If your internet service provider is Etisalat then you can get one with them - I don't think that DU provide this service.

Is there any particular reason you desire a UAE email account?


----------



## ezech

LesFroggitts said:


> If your internet service provider is Etisalat then you can get one with them - I don't think that DU provide this service.


What kind of account I can have?
example:
myname @etisalat.ae
?
Thanks


----------



## londonmandan

Or if you want you can here and get your own .ae domain.


----------



## LesFroggitts

ezech said:


> What kind of account I can have?
> example:
> myname @etisalat.ae
> ?
> Thanks


It would only be free and available to you if you are a subscriber to their internet package.

The email address is likely to be username @ eim . ae


----------



## tjflamezz

There are other places you can buy .ae domain names besides 101domains (101 in my experience is almost always more expensive than the others around).

Also even if you buy a .ae domain name there is no guarantee you will get an email address with it. 
Most probably you will have to purchase a hosting provider or an email hosting package with the domain provider.


----------



## londonmandan

tjflamezz said:


> There are other places you can buy .ae domain names besides 101domains (101 in my experience is almost always more expensive than the others around).
> 
> Also even if you buy a .ae domain name there is no guarantee you will get an email address with it.
> Most probably you will have to purchase a hosting provider or an email hosting package with the domain provider.

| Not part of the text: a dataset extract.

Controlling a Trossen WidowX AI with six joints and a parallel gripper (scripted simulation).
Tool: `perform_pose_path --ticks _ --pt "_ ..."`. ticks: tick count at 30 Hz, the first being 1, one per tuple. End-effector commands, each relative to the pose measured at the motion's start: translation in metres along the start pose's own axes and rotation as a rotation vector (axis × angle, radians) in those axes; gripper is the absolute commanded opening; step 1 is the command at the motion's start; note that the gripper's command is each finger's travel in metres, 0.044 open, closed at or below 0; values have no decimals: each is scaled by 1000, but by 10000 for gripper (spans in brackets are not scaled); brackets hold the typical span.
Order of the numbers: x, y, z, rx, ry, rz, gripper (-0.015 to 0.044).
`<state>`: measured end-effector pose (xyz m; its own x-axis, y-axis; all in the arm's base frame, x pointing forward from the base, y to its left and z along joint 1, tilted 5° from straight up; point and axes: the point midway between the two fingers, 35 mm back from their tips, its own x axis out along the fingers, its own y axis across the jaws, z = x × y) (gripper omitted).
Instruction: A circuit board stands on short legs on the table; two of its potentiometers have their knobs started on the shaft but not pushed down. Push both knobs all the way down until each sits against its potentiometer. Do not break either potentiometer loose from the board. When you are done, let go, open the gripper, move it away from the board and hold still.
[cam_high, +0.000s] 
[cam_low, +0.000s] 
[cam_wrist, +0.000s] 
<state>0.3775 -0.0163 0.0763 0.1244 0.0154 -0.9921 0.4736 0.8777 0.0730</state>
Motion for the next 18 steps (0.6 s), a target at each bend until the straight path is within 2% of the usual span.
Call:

With 101domain you can get an E-Mail address hence me linking to that site.


----------



## tjflamezz

londonmandan said:


> With 101domain you can get an E-Mail address hence me linking to that site.


Should have specified, what I mean was there is no guarantee you get a FREE email address.

Depends on the offer. once I got a free email address with my domain name, another time I dint. This is true for all domain name providers, 101 or other companies (also .ae or otherwise).


Also as per the original question, I think what lesfroggitts said was the answer that was expected. Etisalat definitely gives a free email address ending with @eim.ae, not sure about du.


----------



## londonmandan

tjflamezz said:


> Should have specified, what I mean was there is no guarantee you get a FREE email address.
> 
> Depends on the offer. once I got a free email address with my domain name, another time I dint. This is true for all domain name providers, 101 or other companies (also .ae or otherwise).
> 
> 
> Also as per the original question, I think what lesfroggitts said was the answer that was expected. Etisalat definitely gives a free email address ending with @eim.ae, not sure about du.


I know what the question was and I know what OP was asking for however when you look at some free domains they are pretty rubbish hence me suggesting looking at 101 free or not it was an alternative.

If OP wanted to start a company for instance it may look better to have a proper domain.

If this was not useful to OP then it may have been useful to another forum user.


----------



## tjflamezz

londonmandan said:


> free domains
> 
> If this was not useful to OP then it may have been useful to another forum user.


I was not talking about free domains at all. I am against the idea of going with free domain names, unless you are using them to learn or run a sort of dummy test server.

I was talking about paid domain names with the service of having email addresses. 101 does not give you a free email with your domain name. You usually have to pay some service fees per month or year to get the email address.
Pointing this out in the interest of giving other forum users all the information, dont want someone buying a domain name and then realizing they have to also pay for the email address.

My previous message was to clarify MY response, since you responded to my reply in a way that made me feel what I said was not clear enough.

Yeah good on you to reply in a generic way to help others. 

Peace


----------